_Activity_: I'd like the data below restated word for word, with the pictures left out.

▼

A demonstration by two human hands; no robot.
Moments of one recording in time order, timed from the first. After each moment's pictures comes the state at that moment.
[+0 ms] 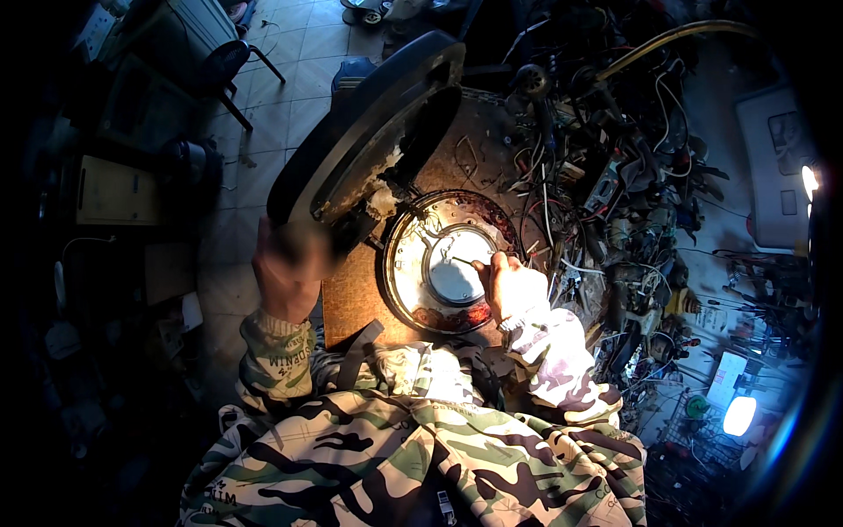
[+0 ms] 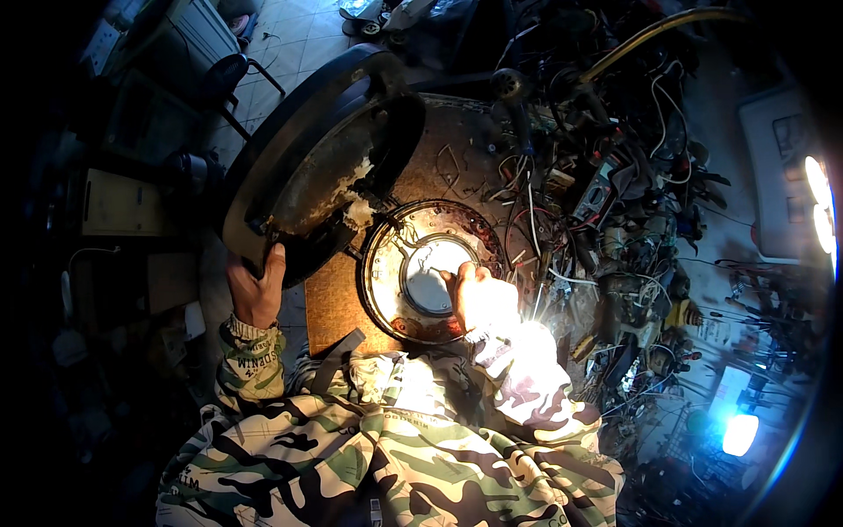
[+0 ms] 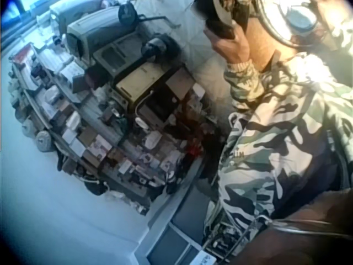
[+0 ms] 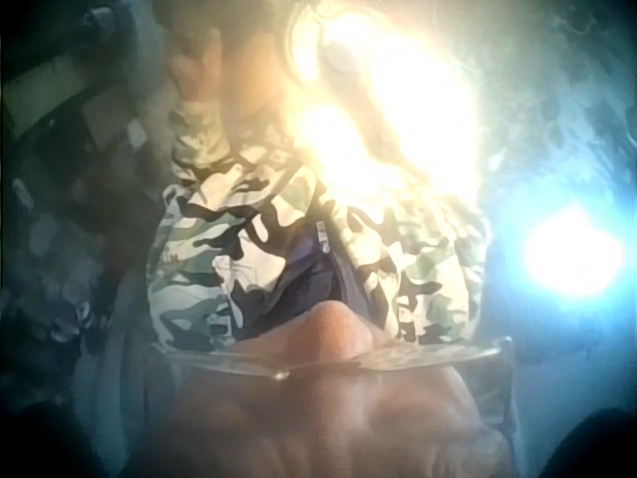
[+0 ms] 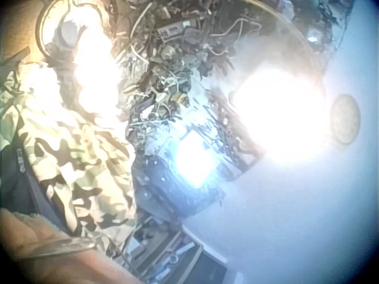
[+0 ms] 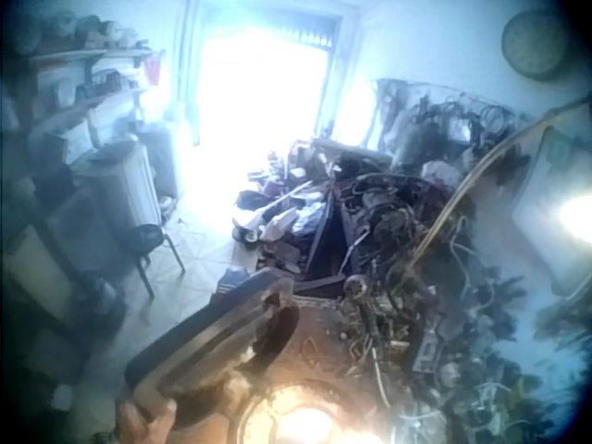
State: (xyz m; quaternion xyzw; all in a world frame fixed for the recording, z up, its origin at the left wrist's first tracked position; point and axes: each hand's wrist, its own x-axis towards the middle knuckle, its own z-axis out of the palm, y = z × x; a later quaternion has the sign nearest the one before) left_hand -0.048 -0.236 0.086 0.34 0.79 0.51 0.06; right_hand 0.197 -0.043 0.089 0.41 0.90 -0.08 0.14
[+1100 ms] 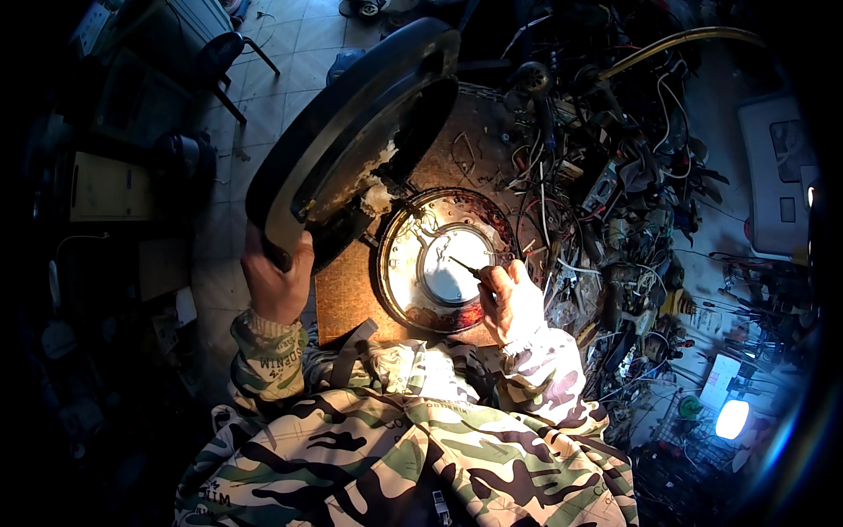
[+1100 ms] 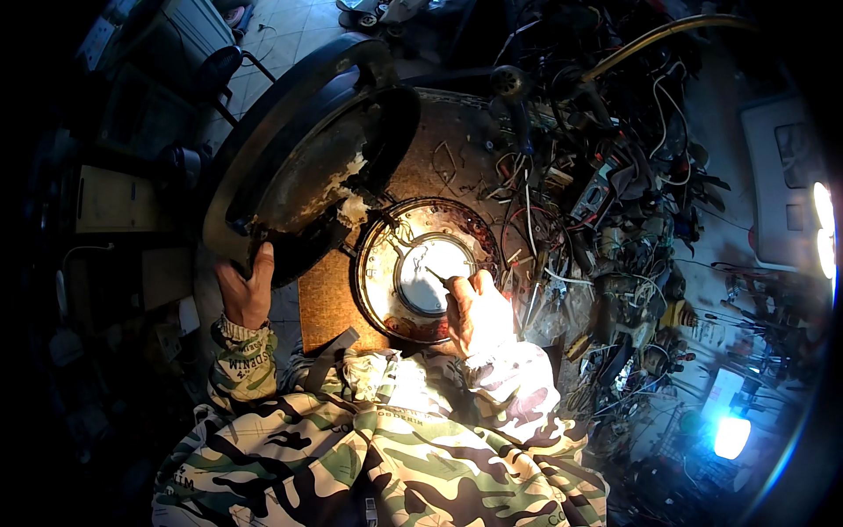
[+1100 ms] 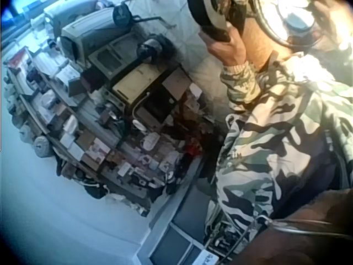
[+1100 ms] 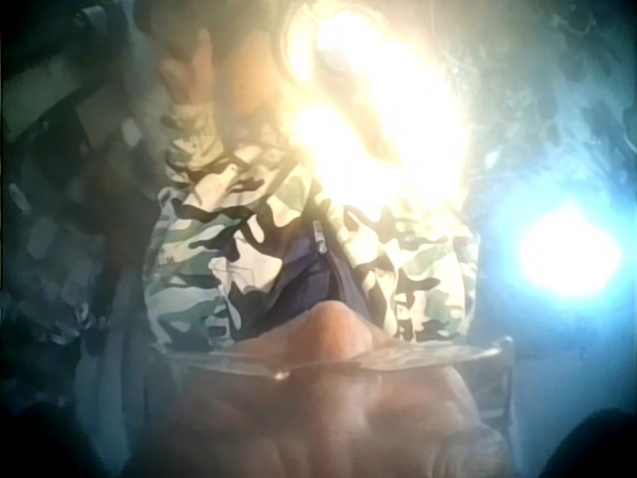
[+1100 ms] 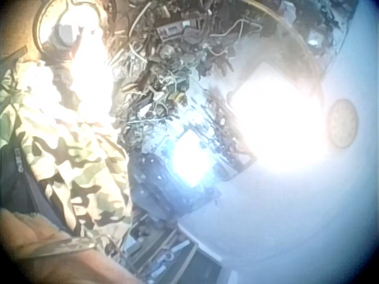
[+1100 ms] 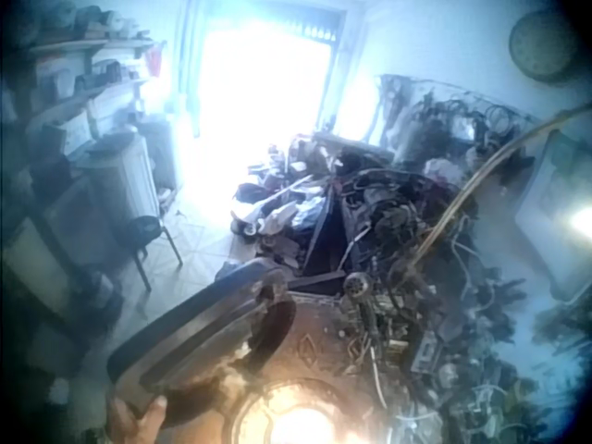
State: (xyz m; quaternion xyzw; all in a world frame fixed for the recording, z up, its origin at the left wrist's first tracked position) left_hand -0.052 -0.240 0.081 0.32 0.77 0.54 0.08; right_hand 0.211 -0.055 0.114 0.36 0.90 -0.25 -0.04
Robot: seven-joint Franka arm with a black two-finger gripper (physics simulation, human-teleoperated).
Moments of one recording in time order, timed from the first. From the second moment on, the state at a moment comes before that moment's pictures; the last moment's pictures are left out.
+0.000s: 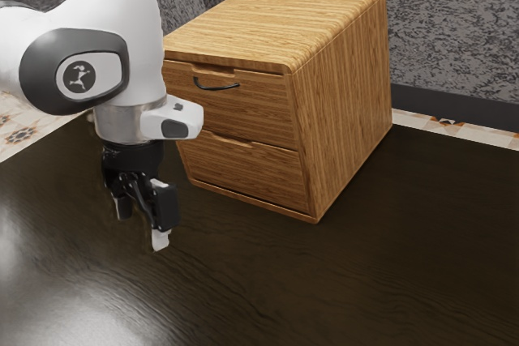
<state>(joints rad) -0.13 -0.22 0.09 -1.80 0.09 1.34 0.07</state>
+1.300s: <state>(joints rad) -0.01 -0.13 0.03 -1.49 0.03 1.66 -1.48</state>
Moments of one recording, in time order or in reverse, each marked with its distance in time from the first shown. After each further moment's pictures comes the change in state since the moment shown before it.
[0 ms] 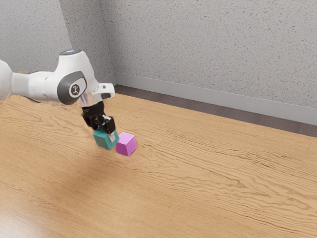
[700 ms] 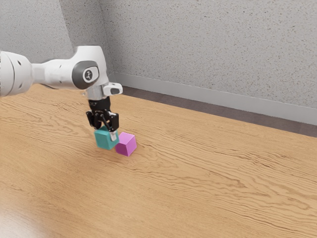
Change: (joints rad) arm -0.224 0.234 0.203 0.364 0.037 -0.383 -0.060
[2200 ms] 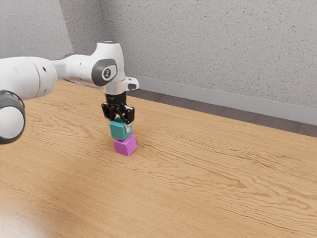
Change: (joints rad) arm -0.153 0.196 0.091 0.287 0.076 -0.012 -0.110
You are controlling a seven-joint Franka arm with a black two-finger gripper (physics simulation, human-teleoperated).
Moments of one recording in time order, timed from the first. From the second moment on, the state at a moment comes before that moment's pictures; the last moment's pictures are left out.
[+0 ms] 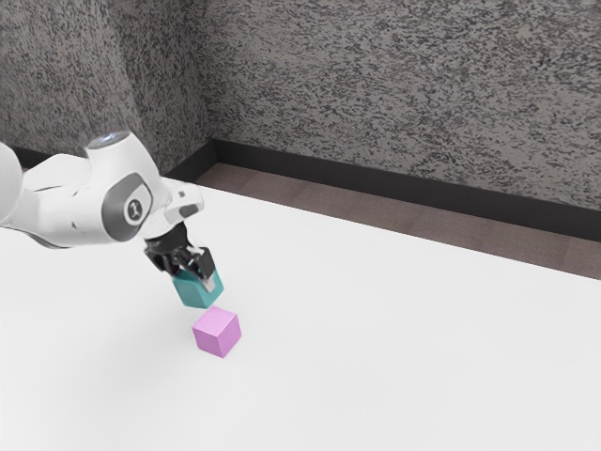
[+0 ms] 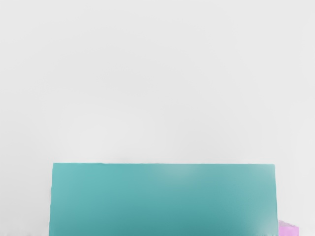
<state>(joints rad) 0.18 0.09 -0.08 -2.25 -0.23 2.46 0.22</state>
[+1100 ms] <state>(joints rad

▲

_Answer to this task_:
A demonstration by two human hands; no robot.
Moments of one recording in time order, timed from the first. After each moment's pictures comes the state at that moment.
[+0 ms] 
[+0 ms] 
[+0 ms] 
[+0 ms] 
[+0 ms] 
[+0 ms] 
State: (xyz m; quaternion xyzw; all in a world frame fixed for the recording, z up, its origin at the left wrist's first tracked position; point and axes: each hand's wrist, its own x-axis towards the middle knuckle, its own z-axis out of the palm, y = z × x; a later quaternion has the sign nearest the one before) left_hand -0.048 -0.236 0.086 0.34 0.79 0.51 0.06; right_hand 0.197 -0.043 0.089 0.41 0.90 -0.08 0.14
[+1100 ms] 
[+1100 ms] 
[+1100 ms] 
[+1100 ms] 
[+1100 ms] 
[+1100 ms] 
State: (xyz m; quaternion xyzw; all in a world frame fixed for the recording, z up, its origin at the left wrist's first tracked position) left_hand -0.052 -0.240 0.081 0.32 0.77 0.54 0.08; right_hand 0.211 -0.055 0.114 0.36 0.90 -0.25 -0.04
Robot: seven-joint Franka arm with a black two-finger gripper (physics simulation, human-teleoperated).
Moments of one recording in time order, timed from the first. From the second moment on, the state at a moment comes before that moment's pictures; the last moment's pictures are left out.
+0.000s: 
<state>(joints rad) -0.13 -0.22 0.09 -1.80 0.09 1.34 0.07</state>
+1.300s: <state>(joints rad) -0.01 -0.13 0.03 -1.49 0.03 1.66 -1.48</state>
Moments of one recording, in time order or in reverse, each marked with its distance in time from the first shown. After each further moment's pictures comes the change in state since the moment shown before it.
[0 ms] 
[700 ms] 
Change: (joints rad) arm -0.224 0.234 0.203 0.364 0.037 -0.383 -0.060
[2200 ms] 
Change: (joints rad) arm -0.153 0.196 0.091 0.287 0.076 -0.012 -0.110
You are controlling a seven-joint Franka arm with a black two-finger gripper (physics simulation, human-teleoperated).
Moments of one recording in time order, timed from the first. From the second moment on, the state at a moment comes before that moment's pictures; the last moment's pictures are left out.
[+0 ms] 
[+0 ms] 
<state>(joints rad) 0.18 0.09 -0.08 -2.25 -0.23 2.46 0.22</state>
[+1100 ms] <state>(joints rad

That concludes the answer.